I have managed to get the plot of the integral successfully using the following code:

import numpy as np
import scipy.integrate as inte
import matplotlib.pyplot as plt
d=10.0
xvals=np.linspace(-d,d,1000)
thetavals=np.linspace(0.0,2*np.pi,1000)
def aIntegrand(theta,x):
    return 1/(2*np.pi)*np.sin(2*np.pi*x*np.sin(theta)/d)**2
def A(x):
    result=np.zeros(len(x))
    for i in range(len(x)):
        result[i]=(inte.quad(aIntegrand,0,2*np.pi,args=(x[i],))[0])**(1/2)
    return result
def f(x,theta):
    return x**2* np.sin(theta)

plt.plot(xvals,A(xvals))
plt.xlabel("x")
plt.ylabel("A(x)")
plt.show()

But this does not give A(x) as a function, due to the way I have defined it, it requires an array form input. I need the function to be of the same form as aIntegrand, where when given parameters returns a single value & so the function can be integrated repeatedly.

Answer 1

First note that your integral can be calculated analytically. It is

0.5 * (1 - J0(4 * pi * x / d))

where J0 is the Bessel function of the first kind.

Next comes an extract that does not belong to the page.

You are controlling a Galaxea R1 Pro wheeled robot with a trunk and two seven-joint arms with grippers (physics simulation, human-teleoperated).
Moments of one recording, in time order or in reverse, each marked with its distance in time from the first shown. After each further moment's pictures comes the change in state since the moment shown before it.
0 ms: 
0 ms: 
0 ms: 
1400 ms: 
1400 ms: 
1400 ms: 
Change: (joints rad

Second, you could use quadpy (one of my projects); it has fully vectorized computation.

import numpy as np
import quadpy
import matplotlib.pyplot as plt
import scipy.special

d = 10.0
x = np.linspace(-d, d, 1000)


def aIntegrand(theta):
    return (
        1
        / (2 * np.pi)
        * np.sin(2 * np.pi * np.multiply.outer(x, np.sin(theta)) / d) ** 2
    )


Ax2, err = quadpy.quad(aIntegrand, 0, 2 * np.pi)
Ax = np.sqrt(Ax2)

plt.plot(x, Ax, label="quadpy")
plt.xlabel("x")
plt.ylabel("A(x)")
plt.plot(x, np.sqrt(0.5 * (1 - scipy.special.jv(0, 4*np.pi*x/d))), label="bessel")
# plt.show()
plt.savefig("out.png", transparent=True, bbox_inches="tight")

Answer 2

I do not think that what you seek exists within Scipy. However, you have at least two alternatives.

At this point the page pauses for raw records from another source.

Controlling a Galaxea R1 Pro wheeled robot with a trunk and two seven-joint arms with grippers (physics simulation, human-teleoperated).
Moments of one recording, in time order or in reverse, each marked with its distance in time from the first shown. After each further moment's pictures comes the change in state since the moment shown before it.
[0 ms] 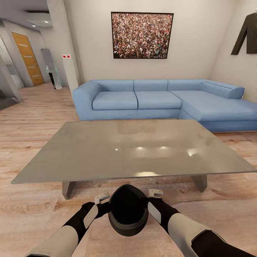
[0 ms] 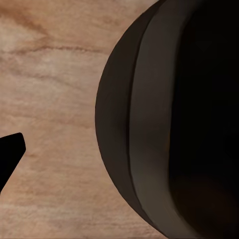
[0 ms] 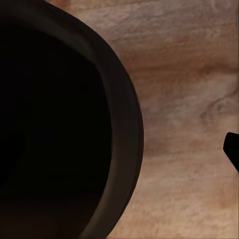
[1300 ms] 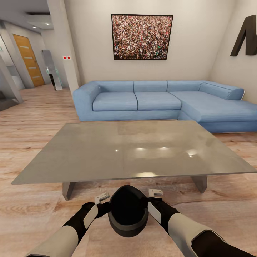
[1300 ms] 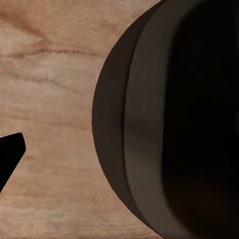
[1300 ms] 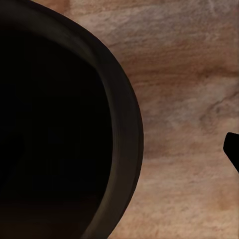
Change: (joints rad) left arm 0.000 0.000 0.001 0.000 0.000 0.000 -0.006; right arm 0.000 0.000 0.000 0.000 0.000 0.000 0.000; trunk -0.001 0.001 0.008
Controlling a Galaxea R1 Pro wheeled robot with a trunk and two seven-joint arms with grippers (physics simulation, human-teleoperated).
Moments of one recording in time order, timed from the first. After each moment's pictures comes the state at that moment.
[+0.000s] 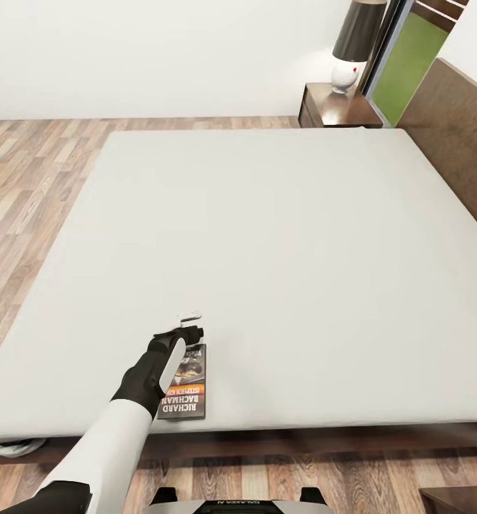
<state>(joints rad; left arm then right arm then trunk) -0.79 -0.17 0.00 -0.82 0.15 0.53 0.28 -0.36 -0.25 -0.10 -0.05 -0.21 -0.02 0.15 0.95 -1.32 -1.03</state>
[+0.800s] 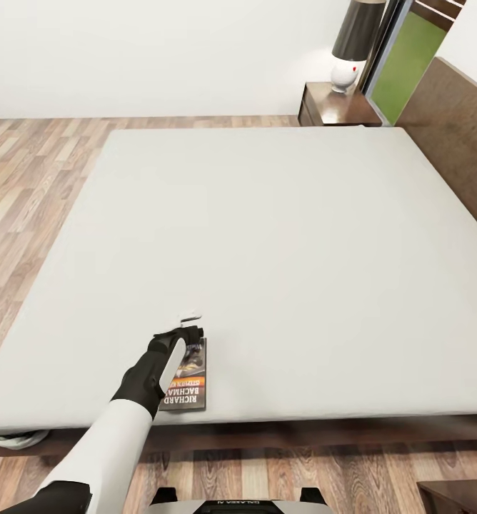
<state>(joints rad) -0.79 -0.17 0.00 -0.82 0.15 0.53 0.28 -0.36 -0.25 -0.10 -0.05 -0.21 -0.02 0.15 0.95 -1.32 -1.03</state>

1. First, you can create an interpolator using interp1d. This means that the range of x values you initially give determines the range for which you will be able to call the interpolator. This interpolator can then be called for any value of x in this interval.
2. You can perform the second integral even though you do not have a callable. The function simps only requires values and their location to provide an estimate of the integration process. Otherwise, you can perform the double integration in one call with dblquad.